Items listed in a dataset
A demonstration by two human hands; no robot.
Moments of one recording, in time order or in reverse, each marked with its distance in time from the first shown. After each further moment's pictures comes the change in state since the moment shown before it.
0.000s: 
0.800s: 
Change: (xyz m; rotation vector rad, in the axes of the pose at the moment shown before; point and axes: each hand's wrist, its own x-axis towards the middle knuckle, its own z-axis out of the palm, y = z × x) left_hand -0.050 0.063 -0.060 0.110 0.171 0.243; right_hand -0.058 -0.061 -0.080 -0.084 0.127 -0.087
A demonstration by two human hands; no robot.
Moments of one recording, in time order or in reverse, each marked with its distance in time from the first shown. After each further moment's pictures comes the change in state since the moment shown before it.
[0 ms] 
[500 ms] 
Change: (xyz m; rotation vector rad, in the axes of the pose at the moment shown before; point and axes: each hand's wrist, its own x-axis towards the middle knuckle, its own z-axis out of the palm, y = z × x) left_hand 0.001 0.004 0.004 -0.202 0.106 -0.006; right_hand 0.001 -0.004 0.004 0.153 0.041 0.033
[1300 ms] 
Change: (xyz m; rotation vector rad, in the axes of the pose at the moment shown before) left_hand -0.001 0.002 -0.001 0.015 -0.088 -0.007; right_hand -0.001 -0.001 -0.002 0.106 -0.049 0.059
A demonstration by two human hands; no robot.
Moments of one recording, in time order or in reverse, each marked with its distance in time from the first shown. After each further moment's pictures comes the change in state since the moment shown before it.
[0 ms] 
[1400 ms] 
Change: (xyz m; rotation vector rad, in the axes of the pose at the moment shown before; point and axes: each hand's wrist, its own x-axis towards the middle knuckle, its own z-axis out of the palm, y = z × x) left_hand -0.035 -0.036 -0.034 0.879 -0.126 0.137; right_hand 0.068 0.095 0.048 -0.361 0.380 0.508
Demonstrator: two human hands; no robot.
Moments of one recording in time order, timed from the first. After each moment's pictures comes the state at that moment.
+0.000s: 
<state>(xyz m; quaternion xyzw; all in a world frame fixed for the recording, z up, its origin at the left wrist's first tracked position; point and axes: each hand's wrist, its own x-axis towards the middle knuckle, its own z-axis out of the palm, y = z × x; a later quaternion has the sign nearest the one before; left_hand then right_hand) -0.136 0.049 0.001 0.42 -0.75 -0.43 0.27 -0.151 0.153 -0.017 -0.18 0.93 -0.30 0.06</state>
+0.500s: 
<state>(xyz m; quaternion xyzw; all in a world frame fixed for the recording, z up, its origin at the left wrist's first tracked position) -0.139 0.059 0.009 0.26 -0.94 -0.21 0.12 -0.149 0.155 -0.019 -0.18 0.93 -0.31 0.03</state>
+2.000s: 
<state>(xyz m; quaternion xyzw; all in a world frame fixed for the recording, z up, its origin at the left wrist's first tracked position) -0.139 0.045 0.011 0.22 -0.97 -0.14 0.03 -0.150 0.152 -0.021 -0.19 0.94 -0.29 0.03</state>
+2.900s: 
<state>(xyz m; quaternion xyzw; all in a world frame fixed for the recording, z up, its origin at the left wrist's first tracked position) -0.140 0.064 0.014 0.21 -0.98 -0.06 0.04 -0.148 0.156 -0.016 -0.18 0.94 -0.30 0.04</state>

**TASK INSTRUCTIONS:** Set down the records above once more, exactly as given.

**TASK SOLUTION:**
A demonstration by two human hands; no robot.
Moments of one recording, in time order or in reverse, each marked with its distance in time from the first shown. After each further moment's pictures comes the change in state since the moment shown before it.
0.000s: 
0.800s: 
Change: (xyz m; rotation vector rad, in the axes of the pose at the moment shown before; point and axes: each hand's wrist, its own x-axis towards the middle knuckle, its own z-axis out of the palm, y = z × x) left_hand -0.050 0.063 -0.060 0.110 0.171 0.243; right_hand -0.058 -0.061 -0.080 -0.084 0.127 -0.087
A demonstration by two human hands; no robot.
Moments of one recording, in time order or in reverse, each marked with its distance in time from the first shown. After each further moment's pictures comes the change in state since the moment shown before it.
[0 ms] 
[500 ms] 
Change: (xyz m; rotation vector rad, in the axes of the pose at the moment shown before; point and axes: each hand's wrist, its own x-axis towards the middle knuckle, its own z-axis out of the palm, y = z × x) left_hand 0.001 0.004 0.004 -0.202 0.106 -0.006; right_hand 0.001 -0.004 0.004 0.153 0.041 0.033
[1300 ms] 
Change: (xyz m; rotation vector rad, in the axes of the pose at the moment shown before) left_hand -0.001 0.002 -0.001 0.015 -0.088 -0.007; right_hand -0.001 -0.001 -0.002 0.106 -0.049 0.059
A demonstration by two human hands; no robot.
Moments of one recording, in time order or in reverse, each marked with its distance in time from the first shown. After each further moment's pictures comes the change in state since the moment shown before it.
[0 ms] 
[1400 ms] 
Change: (xyz m; rotation vector rad, in the axes of the pose at the moment shown before; point and axes: each hand's wrist, its own x-axis towards the middle knuckle, its own z-axis out of the palm, y = z × x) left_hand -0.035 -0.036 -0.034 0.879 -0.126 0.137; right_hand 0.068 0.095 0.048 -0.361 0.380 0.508
Demonstrator: two human hands; no robot.
Moments of one recording in time order, timed from the first. After each moment's pictures comes the state at that moment.
+0.000s: 
<state>(xyz m; quaternion xyzw; all in a world frame fixed for the recording, z up, its origin at the left wrist's first tracked position; point and axes: each hand's wrist, its own x-axis towards the middle knuckle, its own z-axis out of the palm, y = z × x; a later quaternion has the sign nearest the one before; left_hand then right_hand) -0.136 0.049 0.001 0.42 -0.75 -0.43 0.27 -0.151 0.153 -0.017 -0.18 0.93 -0.30 0.06</state>
+0.500s: 
<state>(xyz m; quaternion xyzw; all in a world frame fixed for the recording, z up, its origin at the left wrist's first tracked position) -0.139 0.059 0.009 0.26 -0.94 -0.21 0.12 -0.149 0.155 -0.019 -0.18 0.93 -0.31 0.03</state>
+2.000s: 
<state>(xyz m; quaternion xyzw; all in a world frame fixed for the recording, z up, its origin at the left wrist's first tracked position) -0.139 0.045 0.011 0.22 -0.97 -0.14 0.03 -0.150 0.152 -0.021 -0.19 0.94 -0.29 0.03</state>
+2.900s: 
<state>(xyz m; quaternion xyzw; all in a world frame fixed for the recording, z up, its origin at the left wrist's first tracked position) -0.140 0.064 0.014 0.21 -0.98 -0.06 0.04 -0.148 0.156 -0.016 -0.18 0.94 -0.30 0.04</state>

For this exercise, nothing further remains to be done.